The retrieval process can be executed using many different variations, depending on how we choose to reconstruct the query that was initially fed into the search engine. In the most simplistic scenario, we do not process the user input at all, but instead we directly send it into the search engine and answer the top-N documents (or segments) based on their language model score. Four additional retrieval variations have also been investigated (what follows isn’t for the faint of heart!):
/Geek mode on
- Retrieval based on sequential dependence models (SDM). In this setting, the query is split into a set of queries which contain single terms, ordered term pairs and unordered term pairs.
- Document-based retrieval. We exploit the top-N retrieved documents and add them as a filter along with the initial query in the passage retrieval. The retrieved passage results shall exist in the top-N retrieved documents.
- Document-paragraph-based retrieval. Top-N retrieval documents are added as a filter to retrieve paragraphs. Then, the remaining passage results must be contained in at least one of the retrieved paragraphs.
- Context based retrieval. It has the same retrieval steps with the document-paragraph-based retrieval method with a major difference. In the paragraph retrieval phase, the paragraphs are re-ranked based on the language model score of the previous and the next paragraphs (if any).
/Geek mode off
|Figure: Document-paragraph-based retrieval method: Segments are coming from top-ranked paragraphs which, in turn, come from top-ranked documents|
Furthermore, queries have been optionally expanded with more terms to boost documents containing synonyms or closely related terms to the query.
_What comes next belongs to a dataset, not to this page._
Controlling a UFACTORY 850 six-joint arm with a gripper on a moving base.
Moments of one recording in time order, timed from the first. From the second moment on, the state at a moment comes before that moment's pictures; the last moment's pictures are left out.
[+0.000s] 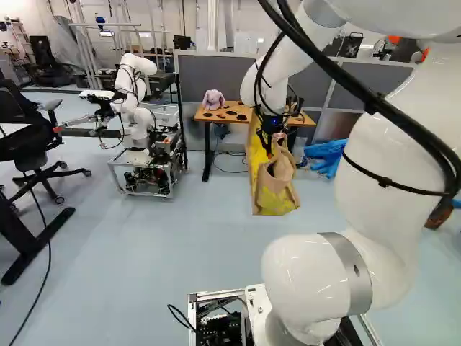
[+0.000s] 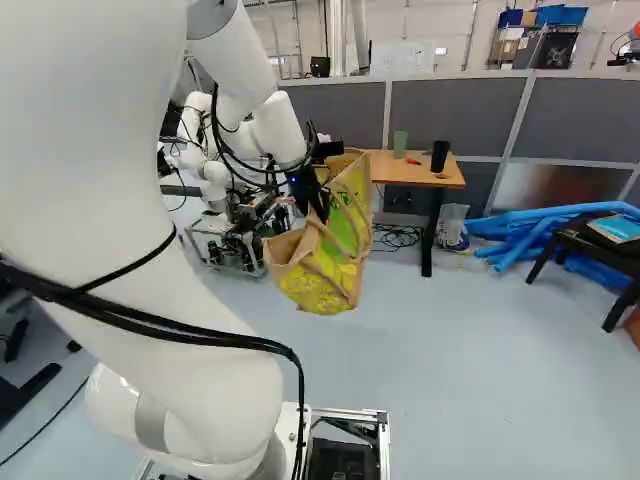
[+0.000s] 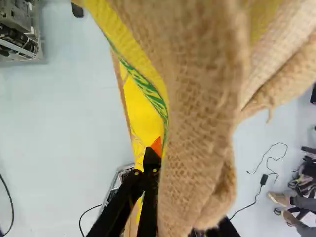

To this end, we trained a model that converts words into vectors using the Word2Vec algorithm . Using a large corpus, the algorithm has the ability to create a model that has learned related words and we can detect them by comparing their vectors, since semantically similar words are represented by vectors of close proximity. The corpus we used was the content of the scraped documents. This query expansion process is automatic and it adds a number of terms that is relevant to the number of words in the query after stop-word removal.
 Tsikrika, T., Andreadou, K., Moumtzidou, A., Schinas, E., Papadopoulos, S., Vrochidis, S., and Kompatsiaris, I. 2015. “A Unified Model for Socially Interconnected Multimedia-Enriched Objects”, In MultiMedia Modeling, pp. 372-384, Springer International Publishing.
 Zhai, C. and Lafferty, J., 2004. A study of smoothing methods for language models applied to information retrieval. ACM Transactions on Information Systems (TOIS), 22(2), pp.179-214.
 Mikolov, T., Chen, K., Corrado, G., & Dean, J. (2013). Efficient estimation of word representations in vector space. arXiv preprint arXiv:1301.3781.